**TASK DIRECTIONS**
Each line of the data below should be restated exactly, with images left out.

**SUPPLIED RECORDS**
BEGIN

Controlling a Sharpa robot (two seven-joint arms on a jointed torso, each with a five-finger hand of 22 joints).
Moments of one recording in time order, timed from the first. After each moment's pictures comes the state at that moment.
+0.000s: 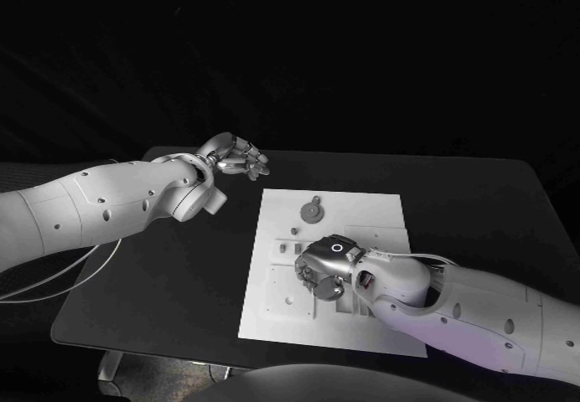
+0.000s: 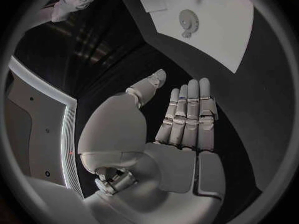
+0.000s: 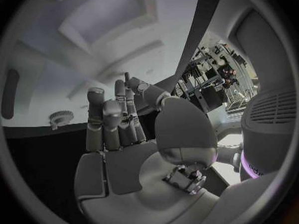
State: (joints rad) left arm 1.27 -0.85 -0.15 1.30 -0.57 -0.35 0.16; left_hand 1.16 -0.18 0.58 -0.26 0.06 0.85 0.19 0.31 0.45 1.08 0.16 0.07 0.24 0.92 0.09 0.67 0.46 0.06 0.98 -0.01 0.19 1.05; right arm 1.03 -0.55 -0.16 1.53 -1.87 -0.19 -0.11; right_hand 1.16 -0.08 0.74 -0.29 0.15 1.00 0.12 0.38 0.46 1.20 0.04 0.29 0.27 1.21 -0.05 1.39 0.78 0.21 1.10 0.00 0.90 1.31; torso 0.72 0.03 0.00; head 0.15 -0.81
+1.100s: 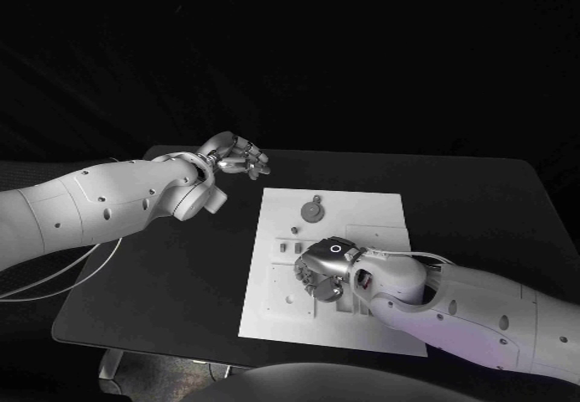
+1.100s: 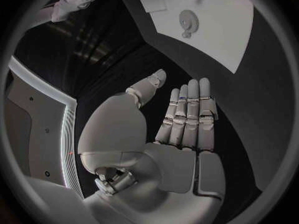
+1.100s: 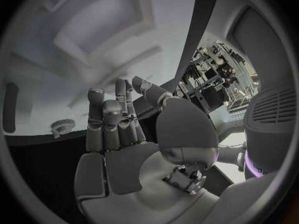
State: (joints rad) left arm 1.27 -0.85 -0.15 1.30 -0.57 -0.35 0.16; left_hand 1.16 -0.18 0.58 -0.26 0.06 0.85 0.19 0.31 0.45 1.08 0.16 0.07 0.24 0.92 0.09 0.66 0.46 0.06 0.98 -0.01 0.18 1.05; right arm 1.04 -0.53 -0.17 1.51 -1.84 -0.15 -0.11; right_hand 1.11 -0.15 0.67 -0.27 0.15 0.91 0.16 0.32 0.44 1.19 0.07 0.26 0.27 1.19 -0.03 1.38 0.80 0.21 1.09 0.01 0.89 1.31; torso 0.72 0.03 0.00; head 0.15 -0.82
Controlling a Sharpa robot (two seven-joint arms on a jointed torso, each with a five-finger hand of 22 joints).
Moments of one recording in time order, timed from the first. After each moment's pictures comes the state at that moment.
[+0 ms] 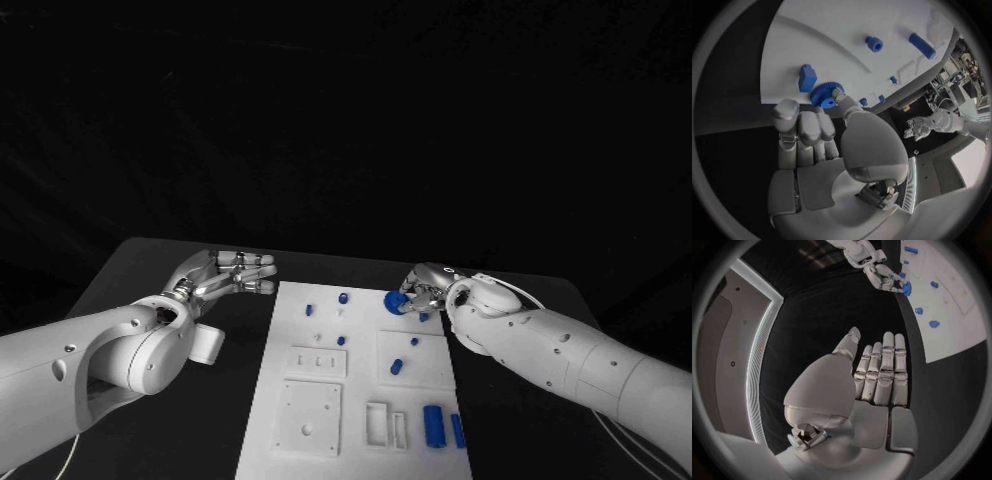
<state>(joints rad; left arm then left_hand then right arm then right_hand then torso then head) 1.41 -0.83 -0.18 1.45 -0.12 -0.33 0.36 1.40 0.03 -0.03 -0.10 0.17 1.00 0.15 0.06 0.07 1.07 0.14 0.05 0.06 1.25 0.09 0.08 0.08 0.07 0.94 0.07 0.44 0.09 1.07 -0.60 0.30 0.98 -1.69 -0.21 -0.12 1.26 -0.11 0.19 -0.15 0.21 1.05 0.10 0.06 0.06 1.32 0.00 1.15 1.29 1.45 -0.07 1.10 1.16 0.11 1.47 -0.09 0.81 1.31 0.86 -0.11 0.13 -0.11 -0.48</state>
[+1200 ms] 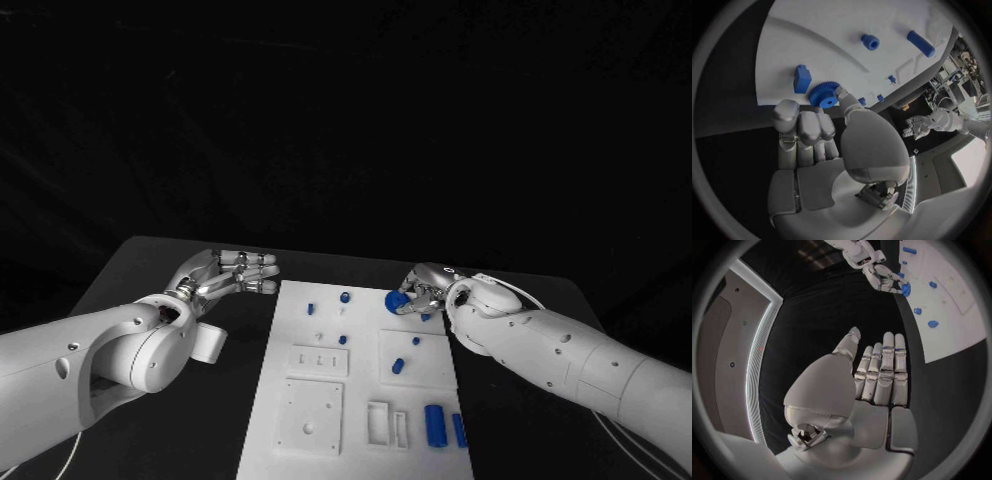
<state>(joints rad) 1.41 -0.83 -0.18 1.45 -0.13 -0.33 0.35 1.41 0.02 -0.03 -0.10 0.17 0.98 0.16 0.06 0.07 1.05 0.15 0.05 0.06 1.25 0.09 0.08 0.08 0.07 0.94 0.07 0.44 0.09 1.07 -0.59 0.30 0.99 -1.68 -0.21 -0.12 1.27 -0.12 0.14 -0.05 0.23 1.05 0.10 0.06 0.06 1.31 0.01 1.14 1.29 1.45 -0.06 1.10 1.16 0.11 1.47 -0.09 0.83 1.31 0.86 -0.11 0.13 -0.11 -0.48</state>
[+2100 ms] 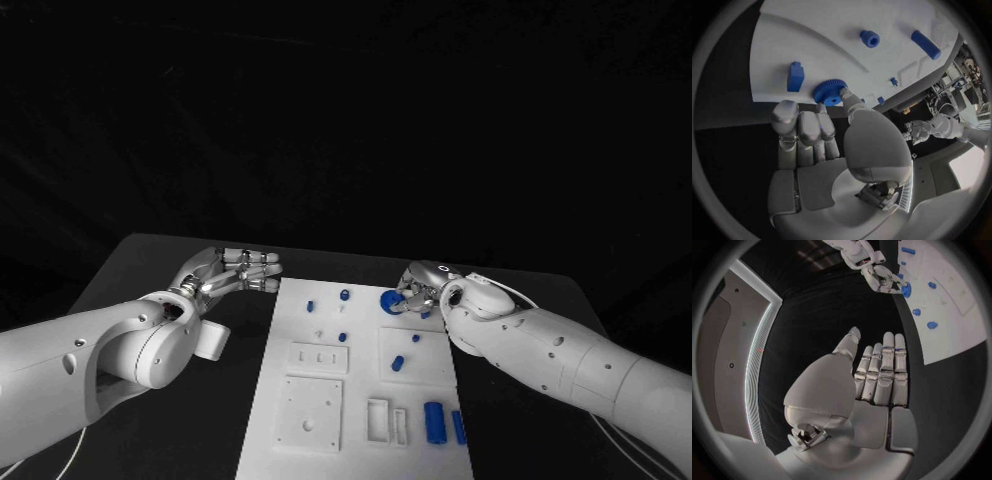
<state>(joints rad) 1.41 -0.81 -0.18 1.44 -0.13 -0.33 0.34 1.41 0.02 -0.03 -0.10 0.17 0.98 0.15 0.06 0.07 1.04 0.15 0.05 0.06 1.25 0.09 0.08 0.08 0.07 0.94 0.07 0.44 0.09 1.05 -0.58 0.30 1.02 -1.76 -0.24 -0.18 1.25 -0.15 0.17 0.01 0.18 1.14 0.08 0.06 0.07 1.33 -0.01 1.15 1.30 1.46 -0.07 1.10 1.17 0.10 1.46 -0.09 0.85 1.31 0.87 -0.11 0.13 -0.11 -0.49</state>
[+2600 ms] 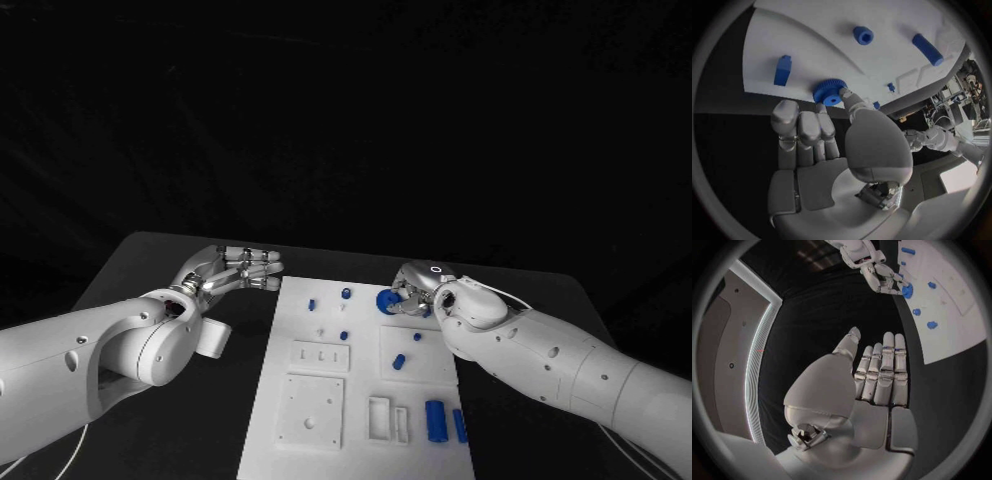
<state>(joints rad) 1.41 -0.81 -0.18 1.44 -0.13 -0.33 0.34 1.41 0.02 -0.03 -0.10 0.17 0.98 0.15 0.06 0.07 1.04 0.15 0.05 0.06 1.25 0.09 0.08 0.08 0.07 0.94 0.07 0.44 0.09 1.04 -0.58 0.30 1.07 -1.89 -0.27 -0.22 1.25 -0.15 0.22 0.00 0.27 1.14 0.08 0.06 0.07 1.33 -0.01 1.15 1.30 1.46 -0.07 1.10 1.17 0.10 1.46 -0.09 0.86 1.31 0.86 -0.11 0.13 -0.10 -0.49</state>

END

**WRITTEN ANSWER**
Controlling a Sharpa robot (two seven-joint arms on a jointed torso, each with a five-finger hand of 22 joints).
Moments of one recording in time order, timed from the first. After each moment's pictures comes the state at that moment.
+0.000s: 
+0.000s: 
+0.000s: 
State: (joints rad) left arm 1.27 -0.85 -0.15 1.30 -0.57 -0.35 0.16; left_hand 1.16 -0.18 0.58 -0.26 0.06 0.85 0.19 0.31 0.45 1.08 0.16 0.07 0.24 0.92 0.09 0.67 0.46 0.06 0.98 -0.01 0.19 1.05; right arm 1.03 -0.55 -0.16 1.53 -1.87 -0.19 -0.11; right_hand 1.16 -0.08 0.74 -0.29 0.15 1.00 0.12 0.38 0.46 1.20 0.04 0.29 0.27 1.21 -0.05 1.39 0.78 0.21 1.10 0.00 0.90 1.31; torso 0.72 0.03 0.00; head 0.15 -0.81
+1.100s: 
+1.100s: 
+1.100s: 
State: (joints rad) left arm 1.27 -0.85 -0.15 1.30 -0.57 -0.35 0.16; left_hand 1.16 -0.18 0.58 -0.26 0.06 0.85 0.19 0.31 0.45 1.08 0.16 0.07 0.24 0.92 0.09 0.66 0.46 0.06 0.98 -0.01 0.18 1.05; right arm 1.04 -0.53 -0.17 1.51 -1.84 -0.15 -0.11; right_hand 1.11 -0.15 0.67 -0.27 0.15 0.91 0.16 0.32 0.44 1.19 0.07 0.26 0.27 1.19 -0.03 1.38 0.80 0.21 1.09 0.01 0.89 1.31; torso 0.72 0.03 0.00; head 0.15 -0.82
Controlling a Sharpa robot (two seven-joint arms on a jointed torso, each with a five-finger hand of 22 joints).
Moments of one recording in time order, timed from the first. After each moment's pictures comes the state at that moment.
[+0 ms] 
<state>(joints rad; left arm then left_hand then right arm then right_hand then torso then head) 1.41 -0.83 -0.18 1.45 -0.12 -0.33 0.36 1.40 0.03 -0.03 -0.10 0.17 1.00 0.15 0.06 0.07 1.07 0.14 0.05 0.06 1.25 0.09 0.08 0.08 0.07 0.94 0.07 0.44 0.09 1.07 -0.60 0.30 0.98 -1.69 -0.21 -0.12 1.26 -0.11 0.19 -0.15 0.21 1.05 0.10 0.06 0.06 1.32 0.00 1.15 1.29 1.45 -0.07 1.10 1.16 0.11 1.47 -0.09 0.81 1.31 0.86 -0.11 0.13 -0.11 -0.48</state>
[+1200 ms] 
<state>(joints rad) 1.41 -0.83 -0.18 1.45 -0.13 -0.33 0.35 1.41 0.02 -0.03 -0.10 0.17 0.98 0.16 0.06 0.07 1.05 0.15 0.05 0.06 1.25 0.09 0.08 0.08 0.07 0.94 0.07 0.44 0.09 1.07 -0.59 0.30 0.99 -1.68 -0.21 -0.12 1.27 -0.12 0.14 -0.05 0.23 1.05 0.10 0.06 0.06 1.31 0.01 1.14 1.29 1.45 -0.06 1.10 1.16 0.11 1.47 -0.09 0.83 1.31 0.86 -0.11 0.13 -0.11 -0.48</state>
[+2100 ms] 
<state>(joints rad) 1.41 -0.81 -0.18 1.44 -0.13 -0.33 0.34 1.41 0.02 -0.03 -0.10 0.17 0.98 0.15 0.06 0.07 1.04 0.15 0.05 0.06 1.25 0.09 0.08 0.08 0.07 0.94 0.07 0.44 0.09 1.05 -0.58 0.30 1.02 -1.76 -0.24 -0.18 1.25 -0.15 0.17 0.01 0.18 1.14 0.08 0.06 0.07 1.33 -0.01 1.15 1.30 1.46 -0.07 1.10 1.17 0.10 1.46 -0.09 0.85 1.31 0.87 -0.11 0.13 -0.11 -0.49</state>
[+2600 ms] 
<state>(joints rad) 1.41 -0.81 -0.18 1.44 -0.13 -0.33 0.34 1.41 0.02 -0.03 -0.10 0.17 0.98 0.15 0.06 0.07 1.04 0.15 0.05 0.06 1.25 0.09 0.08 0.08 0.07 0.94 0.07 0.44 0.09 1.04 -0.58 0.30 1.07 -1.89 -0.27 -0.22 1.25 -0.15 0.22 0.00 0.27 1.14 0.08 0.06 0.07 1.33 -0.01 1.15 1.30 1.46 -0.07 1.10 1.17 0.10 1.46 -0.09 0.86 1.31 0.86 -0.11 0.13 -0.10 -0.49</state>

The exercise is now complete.